As San Jacinto indicates, the fundamentals of programming are very much bound up in discrete mathematics. Moreover, 'discrete mathematics' is a very broad term. These things perhaps make it harder to pick out particular examples. I can come up with a handful, but there are many, many others.
Compiler implementation is a good source of examples: obviously there's automata / formal language theory in there; register allocation can be expressed in terms of graph colouring; the classic data flow analyses used in optimizing compilers can be expressed in terms of functions on lattice-like algebraic structures.
A simple example the use of directed graphs is in a build system that takes the dependencies involved in individual tasks by performing a topological sort. I suspect that if you tried to solve this problem without having the concept of a directed graph then you'd probably end up trying to track the dependencies all the way through the build with fiddly book-keeping code (and then finding that your handling of cyclic dependencies was less than elegant).
Clearly most programmers don't write their own optimizing compilers or build systems, so I'll pick an example from my own experience. There is a company that provides road data for satnav systems. They wanted automatic integrity checks on their data, one of which was that the network should all be connected up, i.e. it should be possible to get to anywhere from any starting point. Checking the data by trying to find routes between all pairs of positions would be impractical. However, it is possible to derive a directed graph from the road network data (in such a way as it encodes stuff like turning restrictions, etc) such that the problem is reduced to finding the strongly connected components of the graph - a standard graph-theoretic concept which is solved by an efficient algorithm.
I've been taking a course on software testing, and 3 of the lectures were dedicated to reviewing discrete mathematics, in relation to testing. Thinking about test plans in those terms seems to really help make testing more effective.
Understanding of set theory in particular is especially important for database development.
I'm sure there are numerous other applications, but those are two that come to mind here.
Just example of one of many many...
In build systems it's popular to use topological sorting of jobs to do.
By build system I mean any system where we have to manage jobs with dependency relation.
It can be compiling program, generating document, building building, organizing conference - so there is application in task management tools, collaboration tools etc.
I believe testing itself properly procedes from modus tollens, a concept of propositional logic (and hence discrete math), modus tollens being:
P=>Q. !Q, therefore !P.
If you plug in "If the feature is working properly, the test will pass" for P=>Q, and then take !Q as given ("the test did not pass"), then, if all these statements are factually correct, you have a valid, sound basis for returning the feature for a fix. By contrast, many, maybe most testers operate by the principle:
"If the program is working properly, the test will pass. The test passed, therefore the program is working properly."
This can be written as: P=>Q. Q, therefore P.
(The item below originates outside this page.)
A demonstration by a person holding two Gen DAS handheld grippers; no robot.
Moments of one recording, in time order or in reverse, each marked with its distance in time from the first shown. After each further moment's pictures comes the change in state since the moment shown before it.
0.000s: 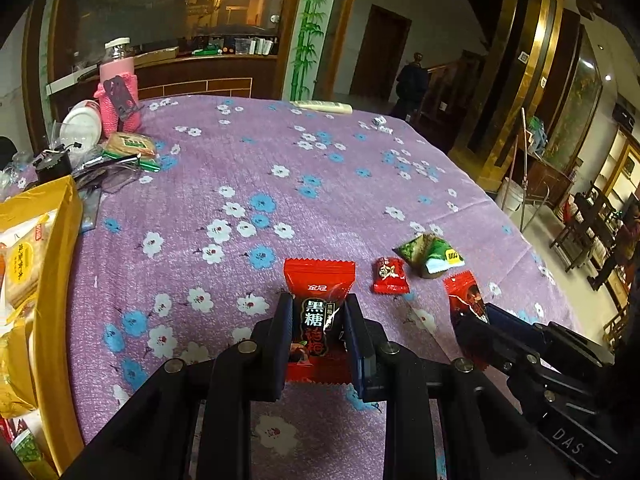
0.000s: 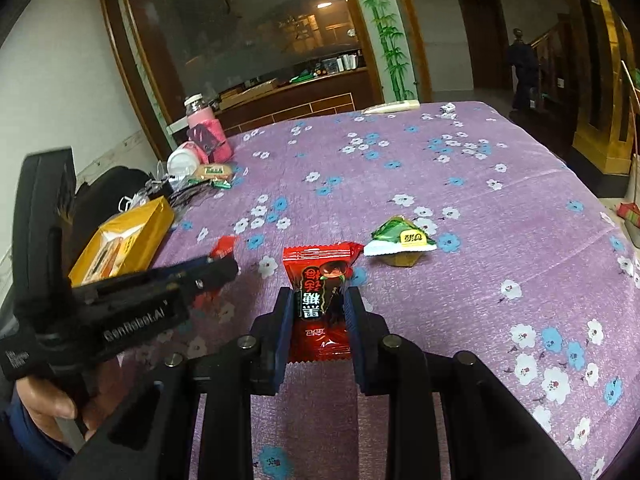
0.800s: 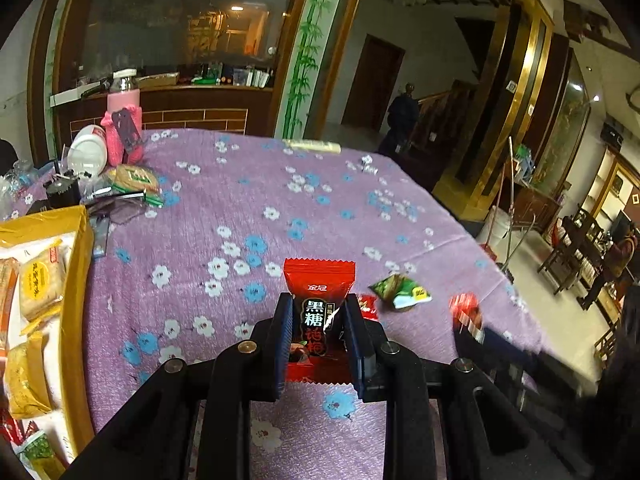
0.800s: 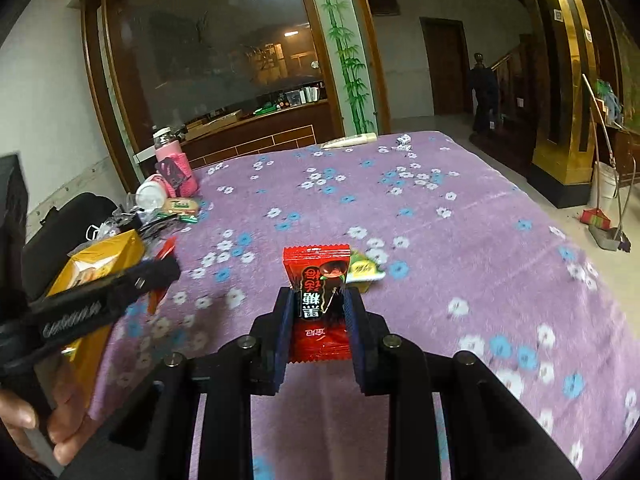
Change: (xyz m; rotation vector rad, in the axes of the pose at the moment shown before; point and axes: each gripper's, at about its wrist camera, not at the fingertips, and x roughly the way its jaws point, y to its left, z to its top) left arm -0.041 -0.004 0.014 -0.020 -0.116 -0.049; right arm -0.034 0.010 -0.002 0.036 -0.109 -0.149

But this is the fallacy of "affirming the consequent" and does not show what the tester believes it shows. That is, they mistakenly believe that the feature has been "validated" and can be shipped. When Q is given, P may in fact either be true or it may be untrue for P=>Q, and this can be shown with a truth table.
Modus tollens is core to Karl Popper's notion of science as falsification, and testing should proceed in much the same way. We're attempting to falsify the claim that the feature always works under every explicit and implicit circumstance, rather than attempting to verify that it works in the narrow sense that it can work in some proscribed way.